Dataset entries
──────
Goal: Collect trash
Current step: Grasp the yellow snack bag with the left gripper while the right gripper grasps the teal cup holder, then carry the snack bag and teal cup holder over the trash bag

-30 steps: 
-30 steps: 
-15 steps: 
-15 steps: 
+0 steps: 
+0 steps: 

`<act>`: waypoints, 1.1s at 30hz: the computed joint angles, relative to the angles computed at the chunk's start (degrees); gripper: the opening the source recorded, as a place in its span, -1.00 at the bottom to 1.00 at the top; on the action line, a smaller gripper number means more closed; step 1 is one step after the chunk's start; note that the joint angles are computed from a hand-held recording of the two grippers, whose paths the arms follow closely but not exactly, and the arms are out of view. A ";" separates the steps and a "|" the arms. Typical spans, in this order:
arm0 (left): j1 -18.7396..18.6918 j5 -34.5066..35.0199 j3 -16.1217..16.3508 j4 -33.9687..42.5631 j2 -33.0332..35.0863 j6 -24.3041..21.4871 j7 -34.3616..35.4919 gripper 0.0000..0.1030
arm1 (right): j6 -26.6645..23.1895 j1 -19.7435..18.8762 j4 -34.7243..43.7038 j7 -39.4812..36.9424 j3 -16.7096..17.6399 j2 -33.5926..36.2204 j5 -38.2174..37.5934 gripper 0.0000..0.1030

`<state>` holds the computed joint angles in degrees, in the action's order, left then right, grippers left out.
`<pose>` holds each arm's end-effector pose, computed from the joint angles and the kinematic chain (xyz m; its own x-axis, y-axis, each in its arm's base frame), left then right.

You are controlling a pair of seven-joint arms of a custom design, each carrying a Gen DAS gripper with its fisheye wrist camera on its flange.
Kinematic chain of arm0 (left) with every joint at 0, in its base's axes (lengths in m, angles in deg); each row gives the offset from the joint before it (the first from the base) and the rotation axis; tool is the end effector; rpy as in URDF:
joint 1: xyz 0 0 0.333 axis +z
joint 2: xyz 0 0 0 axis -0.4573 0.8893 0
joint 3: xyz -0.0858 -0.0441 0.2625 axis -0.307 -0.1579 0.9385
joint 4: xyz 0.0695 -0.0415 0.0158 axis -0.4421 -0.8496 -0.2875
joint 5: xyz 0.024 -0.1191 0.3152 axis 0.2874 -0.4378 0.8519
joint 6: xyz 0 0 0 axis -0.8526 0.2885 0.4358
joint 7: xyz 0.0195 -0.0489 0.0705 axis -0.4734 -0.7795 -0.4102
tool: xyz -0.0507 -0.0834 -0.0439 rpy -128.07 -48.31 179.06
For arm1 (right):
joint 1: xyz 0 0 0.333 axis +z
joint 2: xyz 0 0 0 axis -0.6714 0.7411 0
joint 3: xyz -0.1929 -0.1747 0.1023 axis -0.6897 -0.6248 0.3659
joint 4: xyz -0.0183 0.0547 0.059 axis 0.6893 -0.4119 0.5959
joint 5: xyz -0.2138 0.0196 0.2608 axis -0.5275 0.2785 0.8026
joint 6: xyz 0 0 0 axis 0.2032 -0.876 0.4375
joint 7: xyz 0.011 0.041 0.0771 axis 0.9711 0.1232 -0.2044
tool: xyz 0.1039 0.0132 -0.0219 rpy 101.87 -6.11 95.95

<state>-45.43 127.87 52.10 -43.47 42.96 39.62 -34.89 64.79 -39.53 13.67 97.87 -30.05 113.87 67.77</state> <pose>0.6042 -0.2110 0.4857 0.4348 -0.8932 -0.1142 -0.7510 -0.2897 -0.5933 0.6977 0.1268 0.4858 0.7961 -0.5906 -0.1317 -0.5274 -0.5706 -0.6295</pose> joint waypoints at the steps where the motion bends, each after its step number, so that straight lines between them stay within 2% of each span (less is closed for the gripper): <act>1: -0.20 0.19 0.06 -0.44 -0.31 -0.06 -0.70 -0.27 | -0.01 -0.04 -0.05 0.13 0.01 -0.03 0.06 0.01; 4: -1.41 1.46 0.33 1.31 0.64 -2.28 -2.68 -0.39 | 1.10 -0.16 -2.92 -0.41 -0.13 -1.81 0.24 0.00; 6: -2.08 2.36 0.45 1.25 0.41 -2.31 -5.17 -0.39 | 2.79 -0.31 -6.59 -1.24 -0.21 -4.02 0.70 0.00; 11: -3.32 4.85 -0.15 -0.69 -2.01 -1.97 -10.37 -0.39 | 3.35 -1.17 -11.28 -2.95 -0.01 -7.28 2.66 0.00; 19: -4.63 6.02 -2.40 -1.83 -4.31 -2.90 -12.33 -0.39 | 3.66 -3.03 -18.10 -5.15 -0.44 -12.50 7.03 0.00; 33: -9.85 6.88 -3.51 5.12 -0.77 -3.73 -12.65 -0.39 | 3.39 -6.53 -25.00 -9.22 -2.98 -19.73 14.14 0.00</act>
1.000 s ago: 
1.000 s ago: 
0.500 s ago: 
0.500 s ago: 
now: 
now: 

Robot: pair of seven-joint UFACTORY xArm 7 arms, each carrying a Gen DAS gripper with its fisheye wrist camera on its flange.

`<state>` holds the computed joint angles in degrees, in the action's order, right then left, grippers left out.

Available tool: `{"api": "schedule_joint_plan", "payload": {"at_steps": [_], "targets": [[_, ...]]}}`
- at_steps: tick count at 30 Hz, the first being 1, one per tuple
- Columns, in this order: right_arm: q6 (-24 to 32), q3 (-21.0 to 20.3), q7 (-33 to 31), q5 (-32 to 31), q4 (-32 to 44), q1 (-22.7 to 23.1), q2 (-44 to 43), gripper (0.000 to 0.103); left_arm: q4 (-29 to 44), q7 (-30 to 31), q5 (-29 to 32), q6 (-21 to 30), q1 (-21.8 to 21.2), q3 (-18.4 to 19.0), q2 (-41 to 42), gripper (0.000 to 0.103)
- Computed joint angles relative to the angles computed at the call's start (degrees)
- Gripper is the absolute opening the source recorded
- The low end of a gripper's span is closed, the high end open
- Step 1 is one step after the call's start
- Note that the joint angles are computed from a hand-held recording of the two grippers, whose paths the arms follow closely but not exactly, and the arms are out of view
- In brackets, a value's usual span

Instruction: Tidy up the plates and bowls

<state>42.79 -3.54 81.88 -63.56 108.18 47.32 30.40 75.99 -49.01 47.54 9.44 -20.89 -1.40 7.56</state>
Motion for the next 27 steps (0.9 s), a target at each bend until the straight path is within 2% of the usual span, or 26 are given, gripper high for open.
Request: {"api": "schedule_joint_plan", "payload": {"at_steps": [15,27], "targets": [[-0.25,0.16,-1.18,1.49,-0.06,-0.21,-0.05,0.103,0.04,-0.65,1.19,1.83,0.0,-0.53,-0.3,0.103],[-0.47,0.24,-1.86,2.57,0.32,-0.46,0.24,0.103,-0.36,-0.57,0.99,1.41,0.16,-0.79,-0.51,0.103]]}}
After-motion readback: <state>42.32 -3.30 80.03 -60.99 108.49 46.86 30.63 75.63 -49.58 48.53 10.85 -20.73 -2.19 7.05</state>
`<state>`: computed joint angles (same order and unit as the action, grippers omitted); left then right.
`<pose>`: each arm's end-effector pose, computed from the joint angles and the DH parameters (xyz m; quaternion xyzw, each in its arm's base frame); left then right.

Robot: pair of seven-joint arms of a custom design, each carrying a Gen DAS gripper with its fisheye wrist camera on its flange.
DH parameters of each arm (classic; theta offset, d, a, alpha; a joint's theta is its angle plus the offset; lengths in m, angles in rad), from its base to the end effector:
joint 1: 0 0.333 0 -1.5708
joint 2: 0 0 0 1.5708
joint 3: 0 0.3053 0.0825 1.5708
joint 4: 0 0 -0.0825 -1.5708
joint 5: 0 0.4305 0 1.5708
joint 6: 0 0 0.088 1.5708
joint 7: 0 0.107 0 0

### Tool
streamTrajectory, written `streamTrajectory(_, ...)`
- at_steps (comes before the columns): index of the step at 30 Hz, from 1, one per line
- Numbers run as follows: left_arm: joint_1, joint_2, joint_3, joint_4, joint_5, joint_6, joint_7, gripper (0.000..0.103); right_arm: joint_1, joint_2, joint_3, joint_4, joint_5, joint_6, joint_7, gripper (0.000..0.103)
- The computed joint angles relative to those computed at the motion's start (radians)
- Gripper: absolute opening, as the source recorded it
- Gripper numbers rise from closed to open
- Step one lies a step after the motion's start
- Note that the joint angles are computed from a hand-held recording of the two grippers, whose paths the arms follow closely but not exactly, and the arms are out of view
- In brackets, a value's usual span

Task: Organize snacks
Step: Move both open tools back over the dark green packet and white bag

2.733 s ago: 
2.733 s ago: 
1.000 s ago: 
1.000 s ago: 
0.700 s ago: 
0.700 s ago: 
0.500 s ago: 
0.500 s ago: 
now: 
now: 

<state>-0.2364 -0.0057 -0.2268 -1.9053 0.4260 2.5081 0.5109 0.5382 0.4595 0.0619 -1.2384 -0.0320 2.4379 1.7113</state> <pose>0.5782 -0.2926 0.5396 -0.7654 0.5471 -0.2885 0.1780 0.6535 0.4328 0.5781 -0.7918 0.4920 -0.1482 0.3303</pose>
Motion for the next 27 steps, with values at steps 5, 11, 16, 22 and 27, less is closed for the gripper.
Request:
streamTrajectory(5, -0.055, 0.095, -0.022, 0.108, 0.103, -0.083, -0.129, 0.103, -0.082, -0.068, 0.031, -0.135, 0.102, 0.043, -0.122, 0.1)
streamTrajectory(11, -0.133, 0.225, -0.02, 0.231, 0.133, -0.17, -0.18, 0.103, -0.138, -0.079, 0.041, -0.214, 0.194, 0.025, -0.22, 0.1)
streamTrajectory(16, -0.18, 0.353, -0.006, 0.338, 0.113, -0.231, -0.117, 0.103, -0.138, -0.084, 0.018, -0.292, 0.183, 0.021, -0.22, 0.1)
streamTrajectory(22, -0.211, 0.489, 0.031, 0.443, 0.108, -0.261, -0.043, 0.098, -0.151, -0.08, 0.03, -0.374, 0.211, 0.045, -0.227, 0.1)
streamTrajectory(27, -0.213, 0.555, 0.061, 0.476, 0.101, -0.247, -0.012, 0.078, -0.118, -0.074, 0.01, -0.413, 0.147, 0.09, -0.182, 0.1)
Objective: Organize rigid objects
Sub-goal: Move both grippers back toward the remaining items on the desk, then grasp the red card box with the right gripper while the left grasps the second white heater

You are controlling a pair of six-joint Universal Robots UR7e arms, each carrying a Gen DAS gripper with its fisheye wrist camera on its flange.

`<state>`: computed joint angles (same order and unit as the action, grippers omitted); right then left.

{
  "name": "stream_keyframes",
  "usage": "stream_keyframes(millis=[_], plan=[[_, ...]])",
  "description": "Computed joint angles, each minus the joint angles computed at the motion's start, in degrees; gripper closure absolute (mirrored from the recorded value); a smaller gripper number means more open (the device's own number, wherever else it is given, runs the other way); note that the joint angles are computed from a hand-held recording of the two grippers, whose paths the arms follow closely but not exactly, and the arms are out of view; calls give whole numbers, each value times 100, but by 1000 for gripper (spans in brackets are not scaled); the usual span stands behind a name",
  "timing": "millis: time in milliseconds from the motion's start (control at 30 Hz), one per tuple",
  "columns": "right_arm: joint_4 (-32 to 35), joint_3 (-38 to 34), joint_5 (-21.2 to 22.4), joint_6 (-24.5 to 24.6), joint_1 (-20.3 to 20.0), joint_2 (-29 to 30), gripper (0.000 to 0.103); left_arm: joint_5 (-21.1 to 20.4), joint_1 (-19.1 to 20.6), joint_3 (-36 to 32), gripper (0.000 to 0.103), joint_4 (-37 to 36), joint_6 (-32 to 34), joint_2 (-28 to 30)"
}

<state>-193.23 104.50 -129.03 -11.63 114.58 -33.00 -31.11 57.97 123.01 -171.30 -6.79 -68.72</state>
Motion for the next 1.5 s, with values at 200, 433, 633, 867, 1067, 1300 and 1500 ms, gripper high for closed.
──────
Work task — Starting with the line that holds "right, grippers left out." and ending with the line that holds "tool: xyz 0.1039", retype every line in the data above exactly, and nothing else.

Answer for this exercise —
`<state>` holds the computed joint angles in degrees, in the action's order, left then right, grippers left out.
`<pose>` holds each arm's end-effector pose, computed from the joint angles and the kinematic chain (xyz m; its own x-axis, y-axis, each in its arm's base frame), left then right.

You are controlling a pair of seven-joint arms of a custom design, each carrying a Gen DAS gripper with its fisheye wrist camera on its flange.
Kinematic chain of arm0 (left) with every joint at 0, in its base's axes (lengths in m, angles in deg); each row gives the offset from the joint before it (the first from the base) and the rotation axis; tool is the end effector; rpy as in URDF:
joint 1: xyz 0 0 0.333 axis +z
joint 2: xyz 0 0 0 axis -0.4573 0.8893 0
joint 3: xyz -0.0858 -0.0441 0.2625 axis -0.307 -0.1579 0.9385
joint 4: xyz 0.0695 -0.0415 0.0158 axis -0.4421 -0.8496 -0.2875
joint 5: xyz 0.024 -0.1191 0.3152 axis 0.2874 -0.4378 0.8519
joint 6: xyz 0 0 0 axis -0.8526 0.2885 0.4358
joint 7: xyz 0.0195 -0.0489 0.0705 axis -0.4734 -0.7795 -0.4102
tool: xyz -0.0507 -0.0834 -0.0439 rpy -128.07 -48.31 179.06
For arm1 (right):
joint 1: xyz 0 0 0.333 axis +z
joint 2: xyz 0 0 0 axis -0.6714 0.7411 0
joint 3: xyz -0.1929 -0.1747 0.1023 axis -0.6897 -0.6248 0.3659
joint 4: xyz -0.0183 0.0547 0.059 axis 0.6893 -0.4119 0.5959
joint 5: xyz -0.2138 0.0196 0.2608 axis -0.5275 0.2785 0.8026
joint 6: xyz 0 0 0 axis 0.2032 -0.876 0.4375
joint 7: xyz 0.011 0.041 0.0771 axis 0.9711 0.1232 -0.2044
tool: xyz 0.1039 0.0132 -0.0219 rpy 101.87 -6.11 95.95

Nothing else is left to add to this answer.